Pteragogus trispilus is a species of marine ray-finned fish from the wrasse family, the Labridae. It is native to the Red Sea from where it has entered the Mediterranean Sea.

==Description==
Pteragogus trispilus has a compressed body which has a covering of cycloid scales. It has a terminal mouth, its jaws extend as far as the rear of the pupil and are equipped with two pairs of large, recurved caniform teeth at the front of the jaw. The second pair and large and straight. The dorsal fin has 11 spines and 9 soft rays while the anal fin has 3 spines and 9 soft rays. It has a rounded, moderately long caudal fin while there is a lengthened first ray in the pelvic fin. When fresh they are mainly olivaceous in colour with the edges of the scales picked out in white, there is an oblique elliptic shaped black spot on the gill cover, this has wide yellow margins. There is also a vertical white streak on each side of rear edge of the preoperculum. There is a scattering of small black spots behind the eye and on the nape. The pupil is surrounded by orange pigment while the rest of iris with 7 dark lines radiating out from the pupil. The lateral line is marked with black dots and dashes and with white dots. The dorsal, anal, and caudal fins are olivaceous marked with white dots on their rays and slanting white lines on their spiny parts. The lower part of head and rear part of the gill cover in males are suffused with orange. The females sometimes have a whitish stripe running from the front of snout and widening to the diameter of the pupil runs below the lateral lineto the upper part of the caudal peduncle.
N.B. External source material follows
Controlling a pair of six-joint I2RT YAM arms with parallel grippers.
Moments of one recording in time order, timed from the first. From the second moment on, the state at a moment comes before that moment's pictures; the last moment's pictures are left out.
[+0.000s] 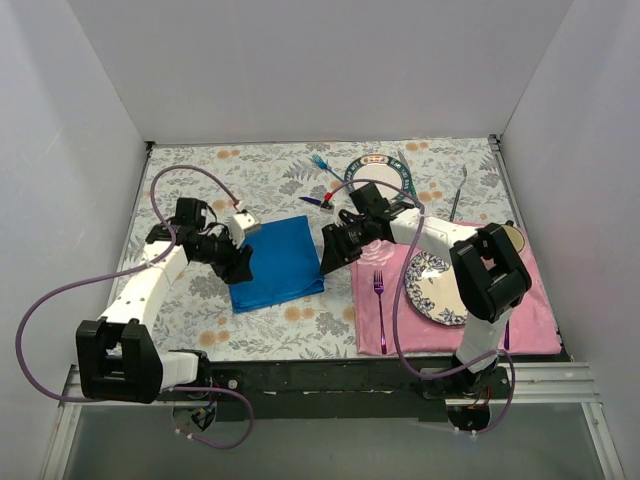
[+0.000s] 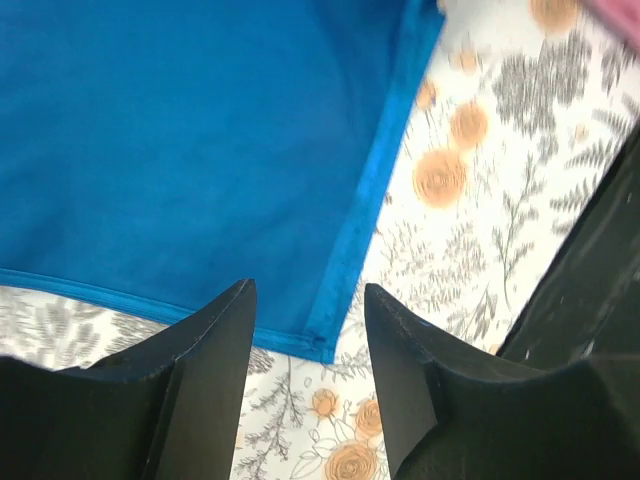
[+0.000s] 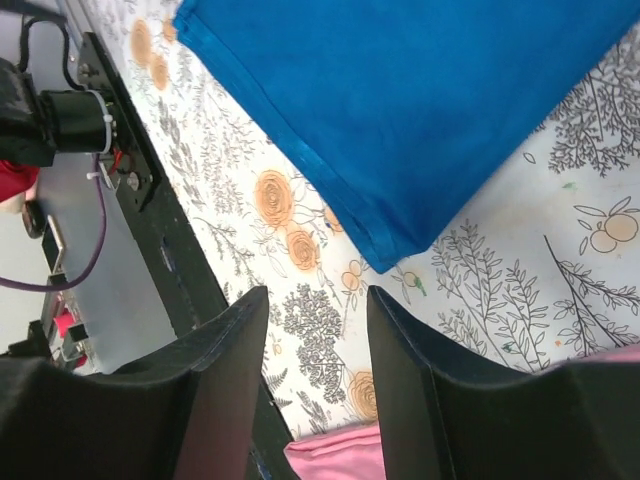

There can be horizontal rows of white spots on the body to the rear of the base of the pectoral fins, and there may be faint orange spots too. Each of the first three membranes between the anterior spines of the dorsal fin in males has a black spot while there are normally 2 such spots on females, and sometimes a faint third spot. A specimen from Turkey in 2019 was mostly a light brown-reddish in colour. This is a small species of wrasse with the largest males being 7.9 cm in total length.

==Distribution==
This species is found in the Red Sea, the Gulf of Aqaba and the Gulf of Suez. First recorded in 1992 in the Mediterranean Sea off Israel, following passage through the Suez Canal, it is now commonly observed in Levantine waters.

==Habitat and biology==
Pteragogus trispilus occurs in areas with a substrate consisting of sand where there are detached clumps of brown algae or they are interspersed with small coral patches and rocks. They are known to feed on foraminifera, small gastropods and crustacean, including small crabs and moderately large shrimp, indicating that it does not feed exclusively on very prey items.

==Taxonomy==
Pteragogus trispilus was first described by John E. Randall in 2013 with the type locality given as Taba on the Gulf of Aqaba. The initial specimens had been collected during the 1980s and identified as Pteragogus pelycus, the name created by Randall to replace the preoccupied name given to this taxon by Wilhelm Peters, Cossyphus opercularis.